● Input records:
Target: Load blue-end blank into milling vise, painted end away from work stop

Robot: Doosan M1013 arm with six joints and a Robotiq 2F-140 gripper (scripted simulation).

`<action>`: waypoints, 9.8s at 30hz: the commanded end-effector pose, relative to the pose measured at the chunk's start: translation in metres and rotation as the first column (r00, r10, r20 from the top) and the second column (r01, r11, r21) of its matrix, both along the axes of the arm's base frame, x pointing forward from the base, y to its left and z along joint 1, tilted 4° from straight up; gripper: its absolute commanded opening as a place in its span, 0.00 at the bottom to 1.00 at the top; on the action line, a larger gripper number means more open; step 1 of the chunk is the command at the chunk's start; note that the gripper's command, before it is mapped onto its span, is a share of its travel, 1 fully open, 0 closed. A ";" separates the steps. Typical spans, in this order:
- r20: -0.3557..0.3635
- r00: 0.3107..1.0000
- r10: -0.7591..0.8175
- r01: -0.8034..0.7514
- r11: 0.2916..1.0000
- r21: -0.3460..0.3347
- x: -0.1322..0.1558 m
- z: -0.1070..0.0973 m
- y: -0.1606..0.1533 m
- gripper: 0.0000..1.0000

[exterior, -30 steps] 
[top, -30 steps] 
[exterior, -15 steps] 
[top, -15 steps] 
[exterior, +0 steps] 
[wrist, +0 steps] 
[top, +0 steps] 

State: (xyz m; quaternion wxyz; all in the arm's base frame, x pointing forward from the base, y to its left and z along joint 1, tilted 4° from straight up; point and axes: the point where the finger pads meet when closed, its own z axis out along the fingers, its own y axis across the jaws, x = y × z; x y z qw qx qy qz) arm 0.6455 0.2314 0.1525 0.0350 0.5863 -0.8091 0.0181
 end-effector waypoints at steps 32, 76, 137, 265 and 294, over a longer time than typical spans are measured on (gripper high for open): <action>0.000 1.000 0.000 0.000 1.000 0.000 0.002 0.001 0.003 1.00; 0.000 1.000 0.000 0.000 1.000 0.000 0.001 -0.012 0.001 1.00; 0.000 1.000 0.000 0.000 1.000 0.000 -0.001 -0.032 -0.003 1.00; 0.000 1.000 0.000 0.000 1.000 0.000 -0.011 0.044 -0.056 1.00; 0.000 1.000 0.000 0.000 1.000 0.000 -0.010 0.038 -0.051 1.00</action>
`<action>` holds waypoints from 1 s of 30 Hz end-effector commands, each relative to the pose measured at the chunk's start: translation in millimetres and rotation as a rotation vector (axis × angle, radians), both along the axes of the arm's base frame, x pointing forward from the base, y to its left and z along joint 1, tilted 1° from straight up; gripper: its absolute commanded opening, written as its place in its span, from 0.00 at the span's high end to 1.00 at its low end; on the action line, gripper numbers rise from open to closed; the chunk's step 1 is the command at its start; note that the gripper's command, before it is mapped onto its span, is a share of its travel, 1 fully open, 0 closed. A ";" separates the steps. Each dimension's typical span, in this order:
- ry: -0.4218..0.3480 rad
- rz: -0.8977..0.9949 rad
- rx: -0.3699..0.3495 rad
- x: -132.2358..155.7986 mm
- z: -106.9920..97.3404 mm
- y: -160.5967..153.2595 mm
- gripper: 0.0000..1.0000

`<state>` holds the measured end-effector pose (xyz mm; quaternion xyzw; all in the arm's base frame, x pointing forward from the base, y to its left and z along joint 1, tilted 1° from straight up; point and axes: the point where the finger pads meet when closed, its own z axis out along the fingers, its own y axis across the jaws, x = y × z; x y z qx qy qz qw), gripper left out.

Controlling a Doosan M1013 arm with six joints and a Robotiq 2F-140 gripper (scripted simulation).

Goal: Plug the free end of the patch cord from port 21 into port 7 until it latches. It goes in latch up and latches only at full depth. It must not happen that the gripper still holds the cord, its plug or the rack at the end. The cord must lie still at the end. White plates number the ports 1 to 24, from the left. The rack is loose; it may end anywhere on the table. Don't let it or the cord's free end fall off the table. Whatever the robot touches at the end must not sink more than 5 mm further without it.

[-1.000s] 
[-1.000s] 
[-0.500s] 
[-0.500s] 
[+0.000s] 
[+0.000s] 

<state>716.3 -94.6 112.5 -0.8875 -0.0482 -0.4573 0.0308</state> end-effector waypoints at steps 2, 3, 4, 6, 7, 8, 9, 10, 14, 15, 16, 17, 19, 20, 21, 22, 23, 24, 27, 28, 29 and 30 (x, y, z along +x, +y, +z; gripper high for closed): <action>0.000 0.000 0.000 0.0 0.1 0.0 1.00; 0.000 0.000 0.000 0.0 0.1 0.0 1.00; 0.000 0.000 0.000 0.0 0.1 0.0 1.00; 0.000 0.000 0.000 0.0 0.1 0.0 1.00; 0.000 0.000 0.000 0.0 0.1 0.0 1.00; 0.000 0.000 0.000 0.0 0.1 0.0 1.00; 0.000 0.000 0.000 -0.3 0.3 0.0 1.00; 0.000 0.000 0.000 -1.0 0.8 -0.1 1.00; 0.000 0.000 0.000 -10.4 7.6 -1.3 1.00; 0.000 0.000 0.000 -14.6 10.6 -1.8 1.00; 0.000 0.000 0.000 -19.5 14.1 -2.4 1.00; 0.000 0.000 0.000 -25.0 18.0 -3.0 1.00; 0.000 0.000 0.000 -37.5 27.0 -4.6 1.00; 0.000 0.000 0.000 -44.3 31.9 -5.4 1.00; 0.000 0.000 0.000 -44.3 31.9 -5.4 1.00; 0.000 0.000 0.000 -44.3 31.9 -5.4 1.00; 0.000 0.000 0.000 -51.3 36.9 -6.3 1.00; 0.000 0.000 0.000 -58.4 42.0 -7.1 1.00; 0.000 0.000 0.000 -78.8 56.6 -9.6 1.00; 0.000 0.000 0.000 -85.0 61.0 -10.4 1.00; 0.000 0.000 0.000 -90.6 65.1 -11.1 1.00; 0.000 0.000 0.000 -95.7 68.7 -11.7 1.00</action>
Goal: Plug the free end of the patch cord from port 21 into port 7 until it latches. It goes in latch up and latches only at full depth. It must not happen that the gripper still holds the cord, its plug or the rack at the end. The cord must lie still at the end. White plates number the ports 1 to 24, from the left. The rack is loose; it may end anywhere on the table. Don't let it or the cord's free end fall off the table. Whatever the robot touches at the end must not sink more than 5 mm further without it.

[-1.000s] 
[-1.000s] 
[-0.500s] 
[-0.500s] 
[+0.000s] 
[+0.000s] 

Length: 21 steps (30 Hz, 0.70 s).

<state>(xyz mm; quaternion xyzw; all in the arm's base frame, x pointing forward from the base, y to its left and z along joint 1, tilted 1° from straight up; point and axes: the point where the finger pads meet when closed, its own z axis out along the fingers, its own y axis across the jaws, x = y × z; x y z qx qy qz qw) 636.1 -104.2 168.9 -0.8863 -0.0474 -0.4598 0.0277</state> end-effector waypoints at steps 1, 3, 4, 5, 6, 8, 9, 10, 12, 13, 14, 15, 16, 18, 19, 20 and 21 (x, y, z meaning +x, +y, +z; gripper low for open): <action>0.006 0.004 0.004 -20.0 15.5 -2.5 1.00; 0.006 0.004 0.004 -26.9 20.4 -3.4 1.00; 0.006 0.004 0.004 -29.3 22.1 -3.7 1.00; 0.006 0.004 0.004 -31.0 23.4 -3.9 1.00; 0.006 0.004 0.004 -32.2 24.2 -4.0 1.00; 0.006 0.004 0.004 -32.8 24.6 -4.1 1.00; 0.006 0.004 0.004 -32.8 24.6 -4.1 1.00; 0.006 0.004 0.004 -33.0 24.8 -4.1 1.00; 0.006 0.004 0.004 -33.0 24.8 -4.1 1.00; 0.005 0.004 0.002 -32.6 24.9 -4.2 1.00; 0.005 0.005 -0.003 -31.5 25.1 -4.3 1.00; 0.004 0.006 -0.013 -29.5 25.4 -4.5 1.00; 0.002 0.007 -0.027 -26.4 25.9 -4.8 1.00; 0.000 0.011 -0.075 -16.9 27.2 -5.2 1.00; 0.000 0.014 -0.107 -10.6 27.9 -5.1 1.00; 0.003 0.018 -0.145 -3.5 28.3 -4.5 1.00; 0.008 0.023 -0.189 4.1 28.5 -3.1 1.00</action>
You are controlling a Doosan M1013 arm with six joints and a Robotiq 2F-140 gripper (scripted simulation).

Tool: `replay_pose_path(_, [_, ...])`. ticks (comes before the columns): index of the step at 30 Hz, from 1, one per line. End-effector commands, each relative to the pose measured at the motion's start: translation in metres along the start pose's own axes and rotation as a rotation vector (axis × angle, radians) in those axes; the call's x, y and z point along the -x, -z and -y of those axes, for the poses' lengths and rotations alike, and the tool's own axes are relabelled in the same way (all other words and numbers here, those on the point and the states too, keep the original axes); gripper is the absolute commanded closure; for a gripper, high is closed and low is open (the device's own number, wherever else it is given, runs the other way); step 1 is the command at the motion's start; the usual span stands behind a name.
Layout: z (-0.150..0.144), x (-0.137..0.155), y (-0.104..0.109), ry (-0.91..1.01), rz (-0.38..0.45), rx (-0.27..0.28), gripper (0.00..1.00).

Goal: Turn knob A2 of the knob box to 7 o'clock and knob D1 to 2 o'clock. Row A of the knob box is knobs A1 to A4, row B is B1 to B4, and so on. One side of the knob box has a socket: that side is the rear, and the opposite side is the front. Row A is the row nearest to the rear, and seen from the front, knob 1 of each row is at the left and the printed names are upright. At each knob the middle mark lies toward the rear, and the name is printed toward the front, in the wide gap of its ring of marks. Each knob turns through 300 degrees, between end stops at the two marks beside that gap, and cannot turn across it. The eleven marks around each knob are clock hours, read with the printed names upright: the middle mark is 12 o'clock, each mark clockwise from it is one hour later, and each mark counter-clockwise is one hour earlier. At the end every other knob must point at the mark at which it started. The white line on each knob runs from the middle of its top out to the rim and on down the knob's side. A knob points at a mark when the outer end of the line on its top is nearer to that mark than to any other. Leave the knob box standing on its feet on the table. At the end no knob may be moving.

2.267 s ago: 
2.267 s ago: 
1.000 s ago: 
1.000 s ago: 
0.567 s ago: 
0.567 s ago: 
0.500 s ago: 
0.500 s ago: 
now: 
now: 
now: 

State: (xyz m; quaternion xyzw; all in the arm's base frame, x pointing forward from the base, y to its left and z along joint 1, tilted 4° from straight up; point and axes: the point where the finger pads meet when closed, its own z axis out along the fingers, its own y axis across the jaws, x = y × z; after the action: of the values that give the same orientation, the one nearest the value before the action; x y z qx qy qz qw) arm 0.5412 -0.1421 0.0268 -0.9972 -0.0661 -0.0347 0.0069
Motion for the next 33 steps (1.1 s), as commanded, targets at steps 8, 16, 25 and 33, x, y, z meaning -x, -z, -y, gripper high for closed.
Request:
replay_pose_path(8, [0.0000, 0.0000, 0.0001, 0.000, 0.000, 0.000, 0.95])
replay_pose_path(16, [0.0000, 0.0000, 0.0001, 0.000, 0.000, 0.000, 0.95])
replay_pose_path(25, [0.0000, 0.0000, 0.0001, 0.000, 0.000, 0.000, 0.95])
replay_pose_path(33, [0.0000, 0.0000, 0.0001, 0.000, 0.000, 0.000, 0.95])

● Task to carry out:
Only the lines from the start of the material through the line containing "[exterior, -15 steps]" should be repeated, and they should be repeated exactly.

● Task output:
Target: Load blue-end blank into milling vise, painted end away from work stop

Robot: Doosan M1013 arm with six joints and a Robotiq 2F-140 gripper (scripted simulation).

`<action>`: waypoints, 9.8s at 30hz: the commanded end-effector pose, relative to the pose measured at the chunk's start: translation in metres and rotation as the first column (r00, r10, r20 from the top) and the second column (r01, r11, r21) of its matrix, both along the axes of the arm's base frame, x pointing forward from the base, y to its left and z along joint 1, tilted 4° from straight up; gripper: its absolute commanded opening as a place in its span, 0.00 at the bottom to 1.00 at the top; on the action line, a larger gripper number means more open; step 1 of the chunk is the command at the chunk's start; note that the gripper's command, before it is mapped onto its span, is a share of its travel, 1 fully open, 0 closed. A ";" separates the steps. Typical spans, in this order:
- r20: -0.3557..0.3635
- r00: 0.3107..1.0000
- r10: -0.7591..0.8175
- r01: -0.8034..0.7514
- r11: 0.2916..1.0000
- r21: -0.3460..0.3347
- x: -0.1322..0.1558 m
- z: -0.1070..0.0973 m
- y: -0.1606..0.1533 m
- gripper: 0.0000..1.0000

[exterior, -30 steps] 
[top, -30 steps] 
[exterior, -15 steps] 

The output for this exercise is complete.